With the availability internet porn, social networking sites, and dating apps, modern teens have more ways to communicate sexual desires to one another. Dating apps like Tinder enable kids to meet one another for the purpose of “hooking up.” Some teens send nude pictures or masturbate together over video. Because of these technologies, sex is no longer forbidden or mysterious for many teens. While this tech-sexual revolution is absolutely wonderful in that expressing desire is less stigmatized for young women,Vanity Fair’s Nancy Jo Sales uncovers the disturbing underbelly of online sexual exchanges in a recent piece entitled "What Facebook, Twitter, Tinder, Instagram, and Internet Porn Are Doing to America's Teenage Girls."
New technologies open up a vast world of potential romances and sexual experiences, but they can also set a precedent of sexual relationships “devoid of any pretense of emotional intimacy.” And that can make many young girls (and boys!) feel devalued. The weight of these sexual experiences is placed solely on appearance: “No one cares about anything but how you look,” girls tell Sales. One girl explains that after a break-up, she sought out a stranger online and made out with him on a Pottery Barn couch; afterwards, she felt unsatisfied and “awkward.” Sales poignantly notes that “later she posted something on her Tumblr blog about the difficulty of finding love.”

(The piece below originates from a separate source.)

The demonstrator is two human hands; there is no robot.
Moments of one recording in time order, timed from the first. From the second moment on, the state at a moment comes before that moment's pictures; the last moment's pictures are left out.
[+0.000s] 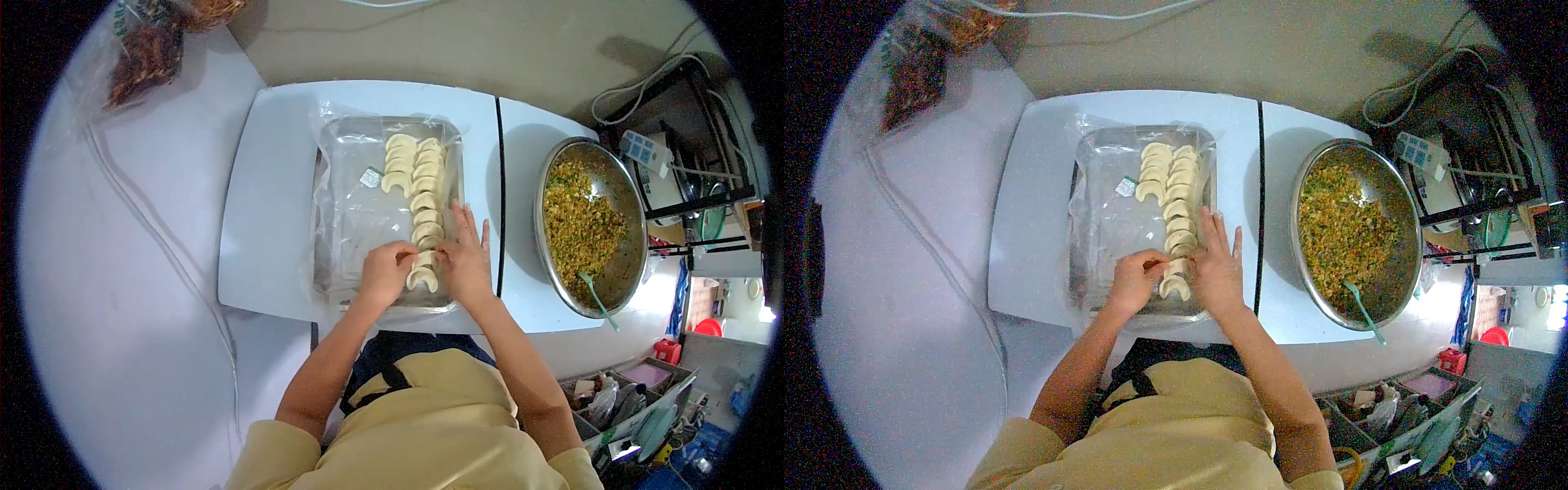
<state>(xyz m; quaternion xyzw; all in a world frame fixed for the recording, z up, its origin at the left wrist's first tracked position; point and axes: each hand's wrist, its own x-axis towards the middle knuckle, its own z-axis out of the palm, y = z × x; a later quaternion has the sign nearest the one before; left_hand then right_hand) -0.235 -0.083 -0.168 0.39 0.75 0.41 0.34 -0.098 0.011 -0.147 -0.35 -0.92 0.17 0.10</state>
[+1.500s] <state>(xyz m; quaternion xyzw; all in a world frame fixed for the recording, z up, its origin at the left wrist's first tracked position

Modern media-infused sex itself can be less satisfying for many girls because “when [they] have sex with [guys], [the guys] want it to be like a porno.” Girls who might not feel ready to have oral or anal sex are expected to by some male peers. According to the girls interviewed for Vanity Fair, young men are also taught to expect nude pictures, and if they don’t receive them from one girl, they often move to another.
Sex without intimacy becomes a premium amongst teens, and that has devastating consequences. Kim Goldman, a woman who runs a teen counceling service, says, “We’re seeing depression, anxiety, feelings of isolation. I think social media is contributing to these things.” With such easy access to sexual imagery and stimulation can come the commodification of the female body: in one of Goldman’s schools, “girls [were] selling oral sex for $10 and $15 in the bathroom.” Girls are subjected to cyber-bullying and slut-shaming if they participate in online sexual behavior.

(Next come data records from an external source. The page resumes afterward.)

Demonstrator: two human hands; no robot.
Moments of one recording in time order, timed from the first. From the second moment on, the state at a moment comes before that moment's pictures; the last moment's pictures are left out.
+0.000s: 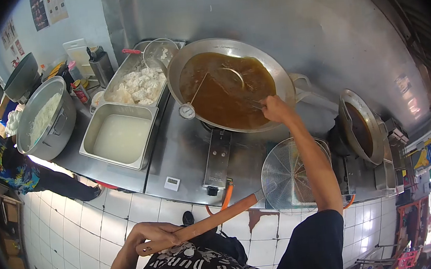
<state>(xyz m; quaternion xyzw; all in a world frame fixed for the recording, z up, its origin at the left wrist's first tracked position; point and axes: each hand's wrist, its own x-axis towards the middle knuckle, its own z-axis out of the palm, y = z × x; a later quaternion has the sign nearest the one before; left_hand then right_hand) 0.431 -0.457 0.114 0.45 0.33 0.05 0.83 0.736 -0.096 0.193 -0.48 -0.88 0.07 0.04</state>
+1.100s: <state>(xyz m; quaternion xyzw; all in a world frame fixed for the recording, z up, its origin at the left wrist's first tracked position) 0.441 -0.482 0.104 0.37 0.35 0.05 0.86 0.841 -0.187 0.263 -0.60 -0.56 0.52 0.23</state>
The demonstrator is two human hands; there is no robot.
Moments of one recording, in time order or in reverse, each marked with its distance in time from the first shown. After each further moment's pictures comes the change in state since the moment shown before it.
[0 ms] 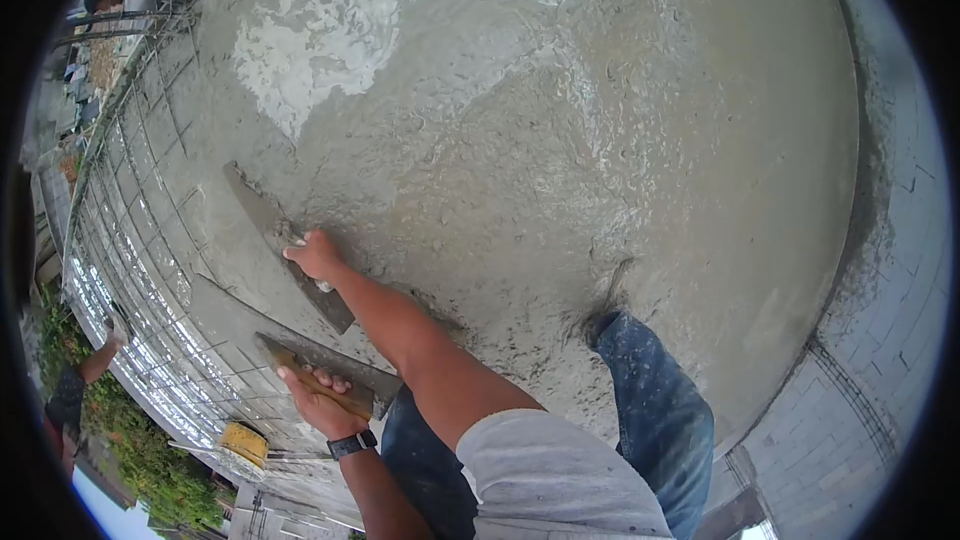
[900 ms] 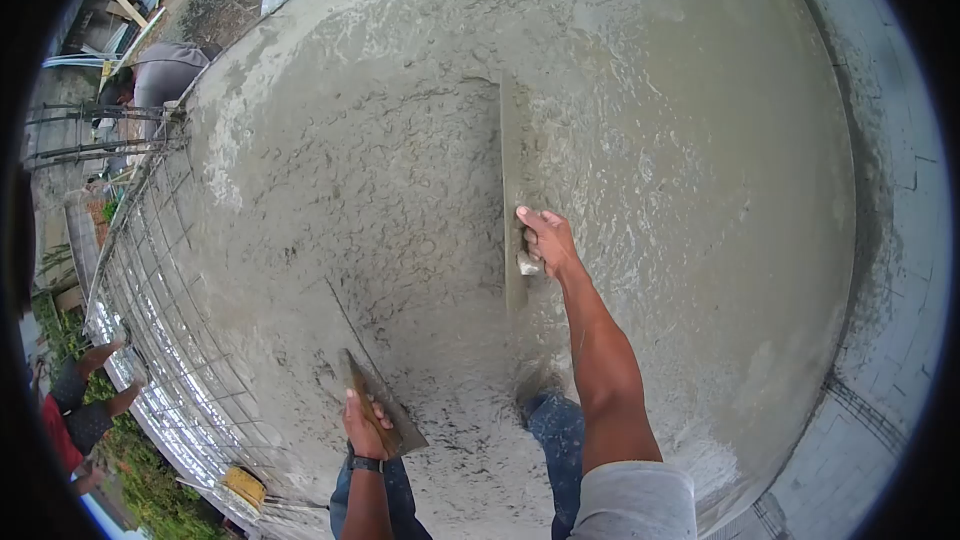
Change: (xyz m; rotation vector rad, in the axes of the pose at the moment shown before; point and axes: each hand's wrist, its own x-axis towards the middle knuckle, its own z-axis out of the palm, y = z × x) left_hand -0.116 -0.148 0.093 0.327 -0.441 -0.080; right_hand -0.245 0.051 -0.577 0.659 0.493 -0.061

Sales’s piece focuses solely on the effects of technology and social media on girls, but it seems to me that it’s not just the girls who are suffering from the surge in digital, easier-access sexual experiences. Many young men also might desire sexual experiences that are sweepingly romantic, or "hot" and “epic,” to use the language of one of Sales’s female interviewees. Young men and women alike desire pleasure and intimacy. One girl tells Sales, “All men are basically whores;” another says, “[social media] leads to major man-whoring.” For young women everywhere, these statements cast a negative light over all men. It makes it seem normal for men to exploit women, and in adolescence, both boys and girls should learn that it isn’t.

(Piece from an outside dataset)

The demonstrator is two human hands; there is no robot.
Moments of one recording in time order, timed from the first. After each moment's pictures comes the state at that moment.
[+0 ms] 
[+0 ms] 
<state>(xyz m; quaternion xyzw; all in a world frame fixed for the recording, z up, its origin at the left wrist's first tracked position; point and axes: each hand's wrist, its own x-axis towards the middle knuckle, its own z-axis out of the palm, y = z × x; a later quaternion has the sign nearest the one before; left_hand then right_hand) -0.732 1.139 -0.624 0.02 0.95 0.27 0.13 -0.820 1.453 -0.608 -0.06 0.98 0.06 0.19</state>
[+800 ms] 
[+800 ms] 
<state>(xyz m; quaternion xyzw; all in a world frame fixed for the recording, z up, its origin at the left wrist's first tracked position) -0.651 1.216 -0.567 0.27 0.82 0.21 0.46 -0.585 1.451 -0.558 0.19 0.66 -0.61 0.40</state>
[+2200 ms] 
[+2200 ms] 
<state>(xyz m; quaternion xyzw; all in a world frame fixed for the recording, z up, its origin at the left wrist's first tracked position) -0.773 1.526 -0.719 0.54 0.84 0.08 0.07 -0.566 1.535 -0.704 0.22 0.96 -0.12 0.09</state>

What I wish we could do is view sexuality with the respect that it garnered before the flood of social media without the shame that women sometimes felt prior to it. The addition of technology makes teen sexuality less stigmatized, but it’s important that we don’t let it devalue sex. Of course honest and respectful sexual expression should never be forbidden or considered “dirty,” but that doesn’t make it a commodity or something to be expected. Every young lady (and gentleman) is entitled to exploring her sexuality on terms with which she is completely comfortable, on or offline.